National Transportation Safety Board investigators said on Nov. 13 that the 2007 Minneapolis bridge collapse that killed 13 people and injured 145 others started when gusset plates on the upper side of steel deck truss fractured and that the plates failed due to a "design error."
At the first day of a two-day NTSB meeting to determine the probable cause of the accident and recommend safety improvements, Mark Bagnard, the leader of the NTSB team investigating the accident, said that plates at one "node" or connection-point on the upper edge of the steel deck truss "were unable to sustain the load experienced on the bridge." Bagnard said that the failure of those plates "resulted in the total collapse of the bridge."
He added, "The failure of the gusset plates was attributed to their inadequate capacity" which, he said, was "the result of a design error." Bagnard later termed the design error "serious."
The gusset plates have been a focus of the investigation for months.
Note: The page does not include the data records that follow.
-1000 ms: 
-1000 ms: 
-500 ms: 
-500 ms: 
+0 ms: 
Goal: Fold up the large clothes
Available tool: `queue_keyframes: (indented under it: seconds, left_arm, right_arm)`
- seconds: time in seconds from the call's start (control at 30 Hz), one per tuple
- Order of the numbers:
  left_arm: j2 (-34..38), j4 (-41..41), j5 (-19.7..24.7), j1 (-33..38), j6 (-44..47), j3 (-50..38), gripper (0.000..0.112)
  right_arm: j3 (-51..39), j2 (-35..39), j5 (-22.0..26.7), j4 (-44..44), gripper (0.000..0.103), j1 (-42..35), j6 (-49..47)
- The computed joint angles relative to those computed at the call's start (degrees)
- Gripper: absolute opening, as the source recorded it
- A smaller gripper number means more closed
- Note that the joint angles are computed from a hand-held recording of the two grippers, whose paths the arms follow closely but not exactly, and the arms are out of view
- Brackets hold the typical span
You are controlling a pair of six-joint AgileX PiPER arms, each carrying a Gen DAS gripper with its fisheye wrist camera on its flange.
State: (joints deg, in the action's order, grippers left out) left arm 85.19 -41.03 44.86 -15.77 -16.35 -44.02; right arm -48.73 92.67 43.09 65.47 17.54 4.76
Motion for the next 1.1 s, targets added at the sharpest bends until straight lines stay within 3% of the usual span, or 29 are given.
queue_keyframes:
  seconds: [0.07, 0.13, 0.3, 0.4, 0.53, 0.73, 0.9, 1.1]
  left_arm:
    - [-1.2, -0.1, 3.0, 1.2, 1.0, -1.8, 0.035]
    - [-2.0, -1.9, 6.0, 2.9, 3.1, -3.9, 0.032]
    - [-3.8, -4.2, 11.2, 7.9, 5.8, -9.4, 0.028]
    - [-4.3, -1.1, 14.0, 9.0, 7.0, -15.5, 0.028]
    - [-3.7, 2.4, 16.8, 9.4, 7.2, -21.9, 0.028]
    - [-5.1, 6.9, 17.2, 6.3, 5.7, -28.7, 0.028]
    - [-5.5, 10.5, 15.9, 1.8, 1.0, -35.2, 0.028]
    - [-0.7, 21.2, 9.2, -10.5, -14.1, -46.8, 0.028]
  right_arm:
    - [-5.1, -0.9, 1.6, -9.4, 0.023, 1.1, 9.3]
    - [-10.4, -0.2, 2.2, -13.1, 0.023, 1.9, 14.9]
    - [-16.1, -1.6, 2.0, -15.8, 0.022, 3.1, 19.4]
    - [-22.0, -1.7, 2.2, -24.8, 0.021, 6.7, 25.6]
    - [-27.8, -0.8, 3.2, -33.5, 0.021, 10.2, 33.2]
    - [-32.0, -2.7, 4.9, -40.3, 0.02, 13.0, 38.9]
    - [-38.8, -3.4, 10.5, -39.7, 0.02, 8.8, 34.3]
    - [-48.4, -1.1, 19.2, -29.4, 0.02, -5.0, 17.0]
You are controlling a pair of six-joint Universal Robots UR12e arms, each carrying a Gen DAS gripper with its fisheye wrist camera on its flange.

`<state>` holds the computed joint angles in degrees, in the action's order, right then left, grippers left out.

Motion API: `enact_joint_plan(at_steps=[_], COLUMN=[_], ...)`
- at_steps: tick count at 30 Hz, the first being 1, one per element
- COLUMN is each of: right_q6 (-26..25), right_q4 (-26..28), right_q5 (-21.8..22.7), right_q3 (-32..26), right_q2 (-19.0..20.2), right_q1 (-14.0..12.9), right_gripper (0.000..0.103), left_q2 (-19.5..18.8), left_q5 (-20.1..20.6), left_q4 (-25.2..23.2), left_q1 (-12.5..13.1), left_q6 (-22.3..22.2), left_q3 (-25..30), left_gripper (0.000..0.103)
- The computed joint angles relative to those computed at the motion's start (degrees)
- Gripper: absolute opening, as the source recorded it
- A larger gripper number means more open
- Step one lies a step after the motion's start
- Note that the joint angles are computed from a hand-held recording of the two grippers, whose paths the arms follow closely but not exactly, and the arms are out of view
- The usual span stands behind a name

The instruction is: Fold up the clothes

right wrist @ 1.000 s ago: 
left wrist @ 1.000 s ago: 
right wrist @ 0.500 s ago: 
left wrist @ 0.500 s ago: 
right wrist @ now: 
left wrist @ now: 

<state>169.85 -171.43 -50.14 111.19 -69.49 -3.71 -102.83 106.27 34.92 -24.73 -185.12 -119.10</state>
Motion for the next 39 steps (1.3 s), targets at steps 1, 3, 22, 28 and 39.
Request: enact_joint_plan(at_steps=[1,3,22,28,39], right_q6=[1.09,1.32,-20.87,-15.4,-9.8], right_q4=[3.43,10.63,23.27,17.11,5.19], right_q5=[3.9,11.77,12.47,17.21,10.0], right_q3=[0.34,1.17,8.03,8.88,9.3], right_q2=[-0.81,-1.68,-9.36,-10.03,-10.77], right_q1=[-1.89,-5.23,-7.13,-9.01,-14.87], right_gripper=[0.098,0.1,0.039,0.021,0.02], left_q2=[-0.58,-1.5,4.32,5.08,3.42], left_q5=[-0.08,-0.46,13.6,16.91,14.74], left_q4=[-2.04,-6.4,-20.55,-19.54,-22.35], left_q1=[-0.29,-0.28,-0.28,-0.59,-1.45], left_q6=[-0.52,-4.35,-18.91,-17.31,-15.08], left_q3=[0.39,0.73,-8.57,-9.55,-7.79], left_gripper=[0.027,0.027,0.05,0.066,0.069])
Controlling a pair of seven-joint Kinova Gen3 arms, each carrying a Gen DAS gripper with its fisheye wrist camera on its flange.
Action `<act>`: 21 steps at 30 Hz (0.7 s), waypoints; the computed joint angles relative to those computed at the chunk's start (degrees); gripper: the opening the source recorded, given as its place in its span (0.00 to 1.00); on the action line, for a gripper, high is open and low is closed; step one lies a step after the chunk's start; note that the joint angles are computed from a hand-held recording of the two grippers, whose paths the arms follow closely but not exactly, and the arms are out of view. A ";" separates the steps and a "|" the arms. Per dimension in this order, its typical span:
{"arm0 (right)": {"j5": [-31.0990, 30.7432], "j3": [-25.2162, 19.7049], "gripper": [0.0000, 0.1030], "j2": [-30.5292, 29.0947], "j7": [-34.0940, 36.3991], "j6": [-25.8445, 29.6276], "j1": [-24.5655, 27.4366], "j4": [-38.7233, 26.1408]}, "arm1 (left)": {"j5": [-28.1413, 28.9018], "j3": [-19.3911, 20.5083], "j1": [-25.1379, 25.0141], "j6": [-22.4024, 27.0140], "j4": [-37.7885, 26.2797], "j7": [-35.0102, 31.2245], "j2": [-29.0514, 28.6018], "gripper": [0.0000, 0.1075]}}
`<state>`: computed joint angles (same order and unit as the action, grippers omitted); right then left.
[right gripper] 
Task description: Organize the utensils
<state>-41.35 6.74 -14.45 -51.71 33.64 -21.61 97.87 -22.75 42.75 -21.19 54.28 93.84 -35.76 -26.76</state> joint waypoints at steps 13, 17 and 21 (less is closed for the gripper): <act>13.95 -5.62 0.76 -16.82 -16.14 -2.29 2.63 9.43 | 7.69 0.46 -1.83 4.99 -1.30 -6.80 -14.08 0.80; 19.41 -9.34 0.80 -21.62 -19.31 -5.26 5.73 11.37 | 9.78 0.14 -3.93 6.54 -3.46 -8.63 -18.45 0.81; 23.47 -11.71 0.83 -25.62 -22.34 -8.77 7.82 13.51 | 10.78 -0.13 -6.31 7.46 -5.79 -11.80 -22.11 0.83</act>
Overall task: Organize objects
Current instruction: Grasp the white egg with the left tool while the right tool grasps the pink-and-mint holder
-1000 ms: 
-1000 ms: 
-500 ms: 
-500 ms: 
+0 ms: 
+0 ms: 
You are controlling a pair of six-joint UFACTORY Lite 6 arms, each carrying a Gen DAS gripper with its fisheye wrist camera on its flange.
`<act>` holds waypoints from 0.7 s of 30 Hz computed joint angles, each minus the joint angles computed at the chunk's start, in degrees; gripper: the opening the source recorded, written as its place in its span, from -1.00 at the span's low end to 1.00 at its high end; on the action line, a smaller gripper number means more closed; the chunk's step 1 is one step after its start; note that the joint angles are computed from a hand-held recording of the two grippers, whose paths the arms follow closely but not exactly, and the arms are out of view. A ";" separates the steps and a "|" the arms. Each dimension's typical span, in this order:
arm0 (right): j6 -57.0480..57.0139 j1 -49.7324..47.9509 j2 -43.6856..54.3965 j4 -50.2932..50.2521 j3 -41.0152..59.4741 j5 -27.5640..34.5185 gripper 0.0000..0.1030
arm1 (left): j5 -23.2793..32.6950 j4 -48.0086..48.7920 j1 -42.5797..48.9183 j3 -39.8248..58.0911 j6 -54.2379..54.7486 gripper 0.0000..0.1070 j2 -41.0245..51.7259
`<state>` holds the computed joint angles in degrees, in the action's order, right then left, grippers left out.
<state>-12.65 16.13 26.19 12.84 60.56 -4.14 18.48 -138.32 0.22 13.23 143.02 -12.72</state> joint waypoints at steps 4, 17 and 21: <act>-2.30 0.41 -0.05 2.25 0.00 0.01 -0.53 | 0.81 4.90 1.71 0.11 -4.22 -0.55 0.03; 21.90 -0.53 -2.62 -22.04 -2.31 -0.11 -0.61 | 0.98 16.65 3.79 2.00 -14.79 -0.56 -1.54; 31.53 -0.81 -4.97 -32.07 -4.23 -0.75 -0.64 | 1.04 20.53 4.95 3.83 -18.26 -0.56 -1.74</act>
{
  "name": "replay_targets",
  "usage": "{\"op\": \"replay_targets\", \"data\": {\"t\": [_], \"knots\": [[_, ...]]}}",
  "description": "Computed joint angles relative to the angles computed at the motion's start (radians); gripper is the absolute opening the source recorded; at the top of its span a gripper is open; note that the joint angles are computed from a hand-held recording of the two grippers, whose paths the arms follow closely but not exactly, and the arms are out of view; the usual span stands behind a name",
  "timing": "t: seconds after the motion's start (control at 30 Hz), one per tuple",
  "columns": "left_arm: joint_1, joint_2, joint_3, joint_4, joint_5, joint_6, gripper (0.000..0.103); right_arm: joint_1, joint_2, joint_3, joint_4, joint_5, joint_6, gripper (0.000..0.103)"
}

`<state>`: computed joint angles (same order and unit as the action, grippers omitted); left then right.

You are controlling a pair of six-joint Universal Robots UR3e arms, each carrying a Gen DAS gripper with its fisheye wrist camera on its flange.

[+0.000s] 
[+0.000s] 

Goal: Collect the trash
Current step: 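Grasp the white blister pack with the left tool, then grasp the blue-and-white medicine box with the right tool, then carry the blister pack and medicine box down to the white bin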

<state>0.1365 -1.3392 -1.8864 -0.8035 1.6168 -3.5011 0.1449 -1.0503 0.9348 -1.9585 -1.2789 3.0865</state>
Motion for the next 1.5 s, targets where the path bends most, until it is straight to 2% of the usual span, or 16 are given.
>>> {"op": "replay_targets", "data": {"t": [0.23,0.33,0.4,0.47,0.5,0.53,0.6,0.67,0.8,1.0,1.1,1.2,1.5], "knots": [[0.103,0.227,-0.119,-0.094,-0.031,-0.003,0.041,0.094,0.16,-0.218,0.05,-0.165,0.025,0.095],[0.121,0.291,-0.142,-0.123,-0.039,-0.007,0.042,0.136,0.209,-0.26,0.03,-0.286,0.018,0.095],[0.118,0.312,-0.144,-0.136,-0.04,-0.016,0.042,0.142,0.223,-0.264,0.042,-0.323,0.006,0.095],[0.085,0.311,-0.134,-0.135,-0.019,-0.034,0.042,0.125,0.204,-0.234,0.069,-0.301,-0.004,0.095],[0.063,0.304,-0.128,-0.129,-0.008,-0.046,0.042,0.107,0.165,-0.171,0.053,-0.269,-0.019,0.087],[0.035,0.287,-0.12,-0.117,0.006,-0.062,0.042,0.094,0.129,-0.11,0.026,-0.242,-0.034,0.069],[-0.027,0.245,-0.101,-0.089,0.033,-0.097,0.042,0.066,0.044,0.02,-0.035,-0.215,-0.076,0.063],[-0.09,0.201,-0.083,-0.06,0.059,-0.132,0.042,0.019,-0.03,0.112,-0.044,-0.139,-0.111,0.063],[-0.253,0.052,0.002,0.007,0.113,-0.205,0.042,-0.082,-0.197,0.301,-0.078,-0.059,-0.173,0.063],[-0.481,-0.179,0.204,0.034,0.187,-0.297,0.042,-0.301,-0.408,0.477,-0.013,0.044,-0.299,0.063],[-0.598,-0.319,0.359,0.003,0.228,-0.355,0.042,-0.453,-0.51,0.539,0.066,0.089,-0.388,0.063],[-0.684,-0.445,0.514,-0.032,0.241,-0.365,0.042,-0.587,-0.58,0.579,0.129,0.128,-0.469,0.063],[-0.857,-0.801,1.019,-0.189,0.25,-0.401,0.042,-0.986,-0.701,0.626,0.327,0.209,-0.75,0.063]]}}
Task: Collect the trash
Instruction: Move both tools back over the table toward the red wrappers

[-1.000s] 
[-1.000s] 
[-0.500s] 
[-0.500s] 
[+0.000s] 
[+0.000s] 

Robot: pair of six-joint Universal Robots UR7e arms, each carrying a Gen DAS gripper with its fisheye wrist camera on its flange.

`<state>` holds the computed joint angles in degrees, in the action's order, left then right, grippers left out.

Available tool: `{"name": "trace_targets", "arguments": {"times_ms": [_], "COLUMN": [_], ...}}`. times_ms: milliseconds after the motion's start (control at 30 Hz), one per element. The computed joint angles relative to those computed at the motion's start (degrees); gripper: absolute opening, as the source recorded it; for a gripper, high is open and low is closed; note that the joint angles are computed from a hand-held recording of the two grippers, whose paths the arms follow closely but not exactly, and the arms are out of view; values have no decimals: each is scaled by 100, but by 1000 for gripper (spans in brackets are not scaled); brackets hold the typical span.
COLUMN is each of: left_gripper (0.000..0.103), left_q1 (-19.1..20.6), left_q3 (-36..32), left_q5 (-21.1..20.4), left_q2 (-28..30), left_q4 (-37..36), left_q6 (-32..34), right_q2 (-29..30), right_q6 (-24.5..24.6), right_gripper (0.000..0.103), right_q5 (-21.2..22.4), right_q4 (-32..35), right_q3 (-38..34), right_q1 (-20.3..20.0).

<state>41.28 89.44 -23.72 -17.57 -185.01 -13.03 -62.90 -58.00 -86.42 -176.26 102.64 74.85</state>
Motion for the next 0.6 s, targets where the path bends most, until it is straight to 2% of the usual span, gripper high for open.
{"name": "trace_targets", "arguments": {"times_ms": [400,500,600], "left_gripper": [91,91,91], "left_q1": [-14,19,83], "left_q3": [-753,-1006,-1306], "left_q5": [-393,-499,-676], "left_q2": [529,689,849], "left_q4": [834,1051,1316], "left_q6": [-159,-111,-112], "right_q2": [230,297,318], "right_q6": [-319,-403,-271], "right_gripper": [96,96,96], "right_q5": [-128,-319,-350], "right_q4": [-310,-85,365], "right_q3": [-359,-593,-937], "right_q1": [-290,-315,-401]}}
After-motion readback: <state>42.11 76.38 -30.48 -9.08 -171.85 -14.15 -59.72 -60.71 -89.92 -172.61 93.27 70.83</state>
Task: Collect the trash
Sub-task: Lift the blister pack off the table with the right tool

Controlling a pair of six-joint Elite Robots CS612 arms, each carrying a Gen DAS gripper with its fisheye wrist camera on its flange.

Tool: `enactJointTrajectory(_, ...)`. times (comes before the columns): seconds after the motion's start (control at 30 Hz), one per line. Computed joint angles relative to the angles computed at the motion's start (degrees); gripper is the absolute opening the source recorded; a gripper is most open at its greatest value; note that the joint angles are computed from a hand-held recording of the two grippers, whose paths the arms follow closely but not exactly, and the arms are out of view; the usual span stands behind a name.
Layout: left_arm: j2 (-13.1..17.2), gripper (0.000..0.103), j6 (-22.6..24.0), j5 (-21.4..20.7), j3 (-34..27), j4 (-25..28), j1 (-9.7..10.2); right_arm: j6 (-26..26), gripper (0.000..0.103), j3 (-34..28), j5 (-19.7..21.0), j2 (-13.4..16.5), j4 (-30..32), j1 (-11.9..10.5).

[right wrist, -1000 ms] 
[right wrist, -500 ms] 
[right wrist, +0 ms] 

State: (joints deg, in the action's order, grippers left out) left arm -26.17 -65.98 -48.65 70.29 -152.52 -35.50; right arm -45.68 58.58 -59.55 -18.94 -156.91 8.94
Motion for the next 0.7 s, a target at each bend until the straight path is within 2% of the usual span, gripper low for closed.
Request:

In a safety recommendation issued Jan. 15, NTSB said that "the original design process led to a serious error in sizing of some of the gusset plates in the main trusses." The board said that gusset plates at eight of the 112 nodes on the main trusses "were roughly half the thickness required."
The five-member safety board is expected to vote Nov. 14 whether to accept, amend or reject the staff report, including a finding of probable cause of the collapse as well as safety recommendations.
Jim Wildey, chief of the NTSB materials laboratory, said the investigations showed the collapse began at U (for upper) node 10, where all four gusset plates fractured in similar ways. He said it could not be determined which of the four plates failed first.
Wildey also said that the investigators determined that several other factors didn't contribute to the collapse, including corrosion damage and pre-existing cracking on steel members and issues related to bridge piers and their bearings.